YingMusic-SVC: Real-World Robust Zero-Shot Singing Voice Conversion with Flow-GRPO and Singing-Specific Inductive Biases
This work addresses the problem of fragile zero-shot singing voice conversion for real-world deployment, though it appears incremental as it builds on existing methods with specific enhancements.
The paper tackled the problem of robust zero-shot singing voice conversion in real songs by addressing harmony interference, F0 errors, and lack of inductive biases, resulting in consistent improvements in timbre similarity, intelligibility, and perceptual naturalness over baselines, especially under accompanied and harmony-contaminated conditions.
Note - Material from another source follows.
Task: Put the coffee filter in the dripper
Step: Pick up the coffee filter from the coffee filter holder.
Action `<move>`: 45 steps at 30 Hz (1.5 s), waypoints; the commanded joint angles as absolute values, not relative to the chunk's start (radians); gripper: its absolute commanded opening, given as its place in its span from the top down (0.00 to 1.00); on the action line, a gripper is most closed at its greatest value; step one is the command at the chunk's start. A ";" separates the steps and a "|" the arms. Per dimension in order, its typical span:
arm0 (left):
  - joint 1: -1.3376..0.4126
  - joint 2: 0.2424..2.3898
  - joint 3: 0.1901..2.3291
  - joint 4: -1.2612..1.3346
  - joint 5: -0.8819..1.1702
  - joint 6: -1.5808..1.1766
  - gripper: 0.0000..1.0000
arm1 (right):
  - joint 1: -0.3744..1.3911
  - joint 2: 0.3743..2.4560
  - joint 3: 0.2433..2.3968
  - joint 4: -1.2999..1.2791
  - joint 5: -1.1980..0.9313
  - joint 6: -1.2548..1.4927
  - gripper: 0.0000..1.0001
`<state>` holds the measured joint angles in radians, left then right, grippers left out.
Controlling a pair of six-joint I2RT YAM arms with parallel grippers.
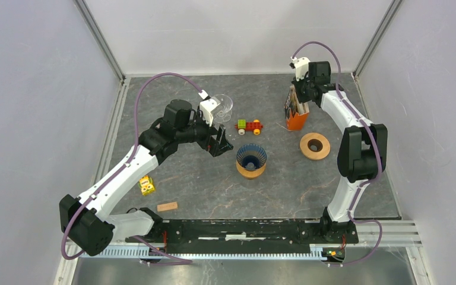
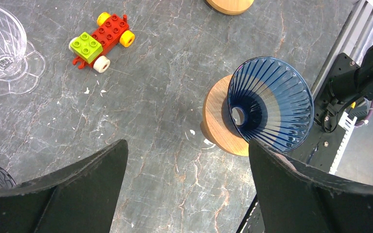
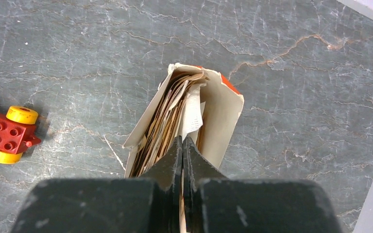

Singing voice conversion (SVC) aims to render the target singer's timbre while preserving melody and lyrics. However, existing zero-shot SVC systems remain fragile in real songs due to harmony interference, F0 errors, and the lack of inductive biases for singing. We propose YingMusic-SVC, a robust zero-shot framework that unifies continuous pre-training, robust supervised fine-tuning, and Flow-GRPO reinforcement learning. Our model introduces a singing-trained RVC timbre shifter for timbre-content disentanglement, an F0-aware timbre adaptor for dynamic vocal expression, and an energy-balanced rectified flow matching loss to enhance high-frequency fidelity. Experiments on a graded multi-track benchmark show that YingMusic-SVC achieves consistent improvements over strong open-source baselines in timbre similarity, intelligibility, and perceptual naturalness, especially under accompanied and harmony-contaminated conditions, demonstrating its effectiveness for real-world SVC deployment.